[Opening DATA EXCERPTS section]

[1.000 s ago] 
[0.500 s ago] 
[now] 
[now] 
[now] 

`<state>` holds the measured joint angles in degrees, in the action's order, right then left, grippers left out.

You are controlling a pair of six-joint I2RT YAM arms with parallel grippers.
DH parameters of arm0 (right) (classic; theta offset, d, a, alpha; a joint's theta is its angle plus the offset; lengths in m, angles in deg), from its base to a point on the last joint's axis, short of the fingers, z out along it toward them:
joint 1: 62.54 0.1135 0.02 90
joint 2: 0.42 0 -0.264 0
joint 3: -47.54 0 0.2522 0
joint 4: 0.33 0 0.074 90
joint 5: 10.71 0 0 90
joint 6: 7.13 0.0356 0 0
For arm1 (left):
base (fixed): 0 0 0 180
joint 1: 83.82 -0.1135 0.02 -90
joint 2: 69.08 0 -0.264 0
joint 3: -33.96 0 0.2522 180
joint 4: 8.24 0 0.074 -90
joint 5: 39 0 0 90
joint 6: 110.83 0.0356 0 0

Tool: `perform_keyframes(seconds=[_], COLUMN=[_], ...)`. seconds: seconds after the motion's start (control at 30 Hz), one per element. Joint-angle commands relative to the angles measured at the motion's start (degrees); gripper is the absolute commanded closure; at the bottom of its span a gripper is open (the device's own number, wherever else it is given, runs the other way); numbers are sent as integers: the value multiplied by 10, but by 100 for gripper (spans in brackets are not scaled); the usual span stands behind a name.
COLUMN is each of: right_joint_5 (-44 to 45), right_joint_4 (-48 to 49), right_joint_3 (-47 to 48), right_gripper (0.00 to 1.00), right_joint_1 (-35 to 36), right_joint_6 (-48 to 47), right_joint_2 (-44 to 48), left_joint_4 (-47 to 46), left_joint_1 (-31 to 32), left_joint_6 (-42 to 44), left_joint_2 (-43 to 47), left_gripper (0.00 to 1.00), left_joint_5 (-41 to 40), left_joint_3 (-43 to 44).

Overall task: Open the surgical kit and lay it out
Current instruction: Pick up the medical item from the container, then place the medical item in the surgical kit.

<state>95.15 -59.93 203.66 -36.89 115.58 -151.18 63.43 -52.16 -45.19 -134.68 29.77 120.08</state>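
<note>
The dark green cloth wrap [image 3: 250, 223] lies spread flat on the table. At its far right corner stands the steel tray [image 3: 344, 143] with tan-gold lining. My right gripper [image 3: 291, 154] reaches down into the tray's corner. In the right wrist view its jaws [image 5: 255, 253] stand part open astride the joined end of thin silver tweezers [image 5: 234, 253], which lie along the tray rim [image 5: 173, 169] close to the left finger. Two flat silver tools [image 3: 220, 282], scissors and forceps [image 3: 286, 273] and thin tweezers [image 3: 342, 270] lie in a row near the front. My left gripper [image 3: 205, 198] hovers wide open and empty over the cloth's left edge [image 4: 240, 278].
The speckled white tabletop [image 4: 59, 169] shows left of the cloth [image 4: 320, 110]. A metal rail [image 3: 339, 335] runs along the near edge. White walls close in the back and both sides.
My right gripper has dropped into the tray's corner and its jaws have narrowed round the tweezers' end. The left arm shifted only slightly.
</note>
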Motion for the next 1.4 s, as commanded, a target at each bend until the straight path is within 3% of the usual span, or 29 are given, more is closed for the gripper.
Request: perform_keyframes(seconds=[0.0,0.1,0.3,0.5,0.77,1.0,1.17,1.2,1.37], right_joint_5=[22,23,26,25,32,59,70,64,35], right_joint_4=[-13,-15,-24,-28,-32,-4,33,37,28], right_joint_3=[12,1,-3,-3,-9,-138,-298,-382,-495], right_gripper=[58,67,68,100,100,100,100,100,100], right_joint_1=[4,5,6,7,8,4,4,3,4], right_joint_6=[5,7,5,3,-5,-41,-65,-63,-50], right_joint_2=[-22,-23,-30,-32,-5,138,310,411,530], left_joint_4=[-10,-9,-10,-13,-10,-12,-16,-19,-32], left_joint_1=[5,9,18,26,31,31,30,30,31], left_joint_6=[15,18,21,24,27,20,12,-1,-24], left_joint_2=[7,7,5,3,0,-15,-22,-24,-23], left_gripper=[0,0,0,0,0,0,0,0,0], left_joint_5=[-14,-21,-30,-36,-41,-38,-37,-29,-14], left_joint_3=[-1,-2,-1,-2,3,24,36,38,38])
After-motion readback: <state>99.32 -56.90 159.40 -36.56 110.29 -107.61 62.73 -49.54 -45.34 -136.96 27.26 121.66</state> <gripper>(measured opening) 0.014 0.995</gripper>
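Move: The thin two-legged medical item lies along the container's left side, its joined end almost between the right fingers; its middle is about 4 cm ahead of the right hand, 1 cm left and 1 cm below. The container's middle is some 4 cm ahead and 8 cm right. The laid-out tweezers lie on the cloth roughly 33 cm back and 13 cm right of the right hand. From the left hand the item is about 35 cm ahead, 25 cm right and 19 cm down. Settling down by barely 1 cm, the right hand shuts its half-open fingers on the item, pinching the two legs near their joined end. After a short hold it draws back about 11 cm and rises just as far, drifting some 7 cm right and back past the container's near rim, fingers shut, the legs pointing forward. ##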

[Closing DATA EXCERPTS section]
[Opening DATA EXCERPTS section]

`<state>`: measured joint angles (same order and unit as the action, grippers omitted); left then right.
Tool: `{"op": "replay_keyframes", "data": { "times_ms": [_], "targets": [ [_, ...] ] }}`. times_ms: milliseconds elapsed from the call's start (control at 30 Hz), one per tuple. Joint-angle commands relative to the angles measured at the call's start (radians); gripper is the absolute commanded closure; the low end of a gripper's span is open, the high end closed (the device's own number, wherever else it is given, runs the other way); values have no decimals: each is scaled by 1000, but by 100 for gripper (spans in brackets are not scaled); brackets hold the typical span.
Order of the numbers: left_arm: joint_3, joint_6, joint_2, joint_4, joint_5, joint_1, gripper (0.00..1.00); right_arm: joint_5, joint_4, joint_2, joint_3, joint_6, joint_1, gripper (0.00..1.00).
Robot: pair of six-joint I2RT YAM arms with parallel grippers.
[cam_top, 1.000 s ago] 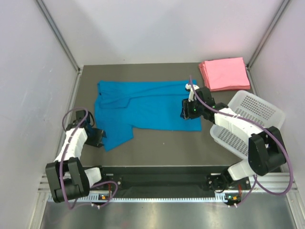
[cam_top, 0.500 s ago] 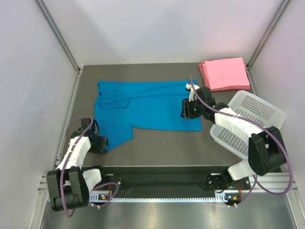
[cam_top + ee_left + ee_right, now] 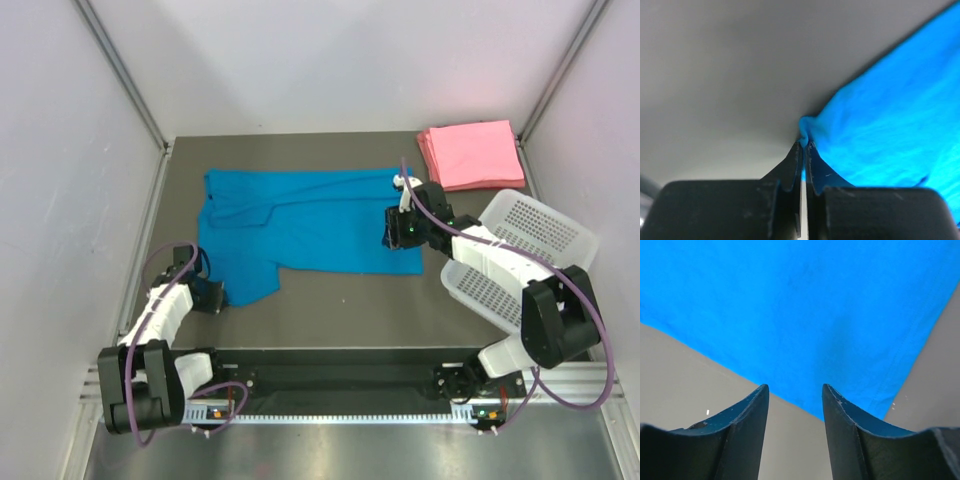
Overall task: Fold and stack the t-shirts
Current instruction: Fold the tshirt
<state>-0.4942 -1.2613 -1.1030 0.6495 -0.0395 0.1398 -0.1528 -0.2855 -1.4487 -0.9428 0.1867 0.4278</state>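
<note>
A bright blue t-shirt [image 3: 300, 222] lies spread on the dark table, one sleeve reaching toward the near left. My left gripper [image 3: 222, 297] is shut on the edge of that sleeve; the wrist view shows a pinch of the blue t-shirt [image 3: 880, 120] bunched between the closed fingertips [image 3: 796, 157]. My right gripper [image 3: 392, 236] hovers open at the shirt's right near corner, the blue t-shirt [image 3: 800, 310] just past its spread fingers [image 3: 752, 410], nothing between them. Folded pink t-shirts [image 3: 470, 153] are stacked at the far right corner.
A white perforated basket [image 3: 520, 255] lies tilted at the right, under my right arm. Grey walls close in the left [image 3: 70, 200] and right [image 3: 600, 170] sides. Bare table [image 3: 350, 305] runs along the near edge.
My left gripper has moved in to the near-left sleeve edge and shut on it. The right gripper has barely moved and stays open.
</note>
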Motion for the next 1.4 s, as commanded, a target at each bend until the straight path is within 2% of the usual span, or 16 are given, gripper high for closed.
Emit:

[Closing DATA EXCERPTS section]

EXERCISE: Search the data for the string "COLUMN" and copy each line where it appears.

YOUR RESPONSE:
Tool: `perform_keyframes(seconds=[_], COLUMN=[_], ...)`. seconds: seconds after the motion's start (control at 30 Hz), one per element. Joint-angle commands relative to the angles measured at the motion's start (degrees); gripper is the absolute commanded closure; at the bottom of its span a gripper is open (the device's own number, wherever else it is given, runs the other way); numbers are sent as integers: the value multiplied by 10, but by 100 for gripper (spans in brackets are not scaled); the usual span stands behind a name.
COLUMN is each of: right_joint_5 (-44 to 45), right_joint_4 (-48 to 49), right_joint_3 (-47 to 48), right_gripper (0.00 to 1.00), right_joint_1 (-35 to 36), right_joint_6 (-48 to 47), right_joint_2 (-44 to 48), left_joint_4 (-47 to 46), left_joint_1 (-31 to 32), left_joint_6 (-42 to 44), left_joint_2 (-43 to 47), left_gripper (0.00 to 1.00), left_joint_5 (-41 to 40), left_joint_3 (-43 to 44).

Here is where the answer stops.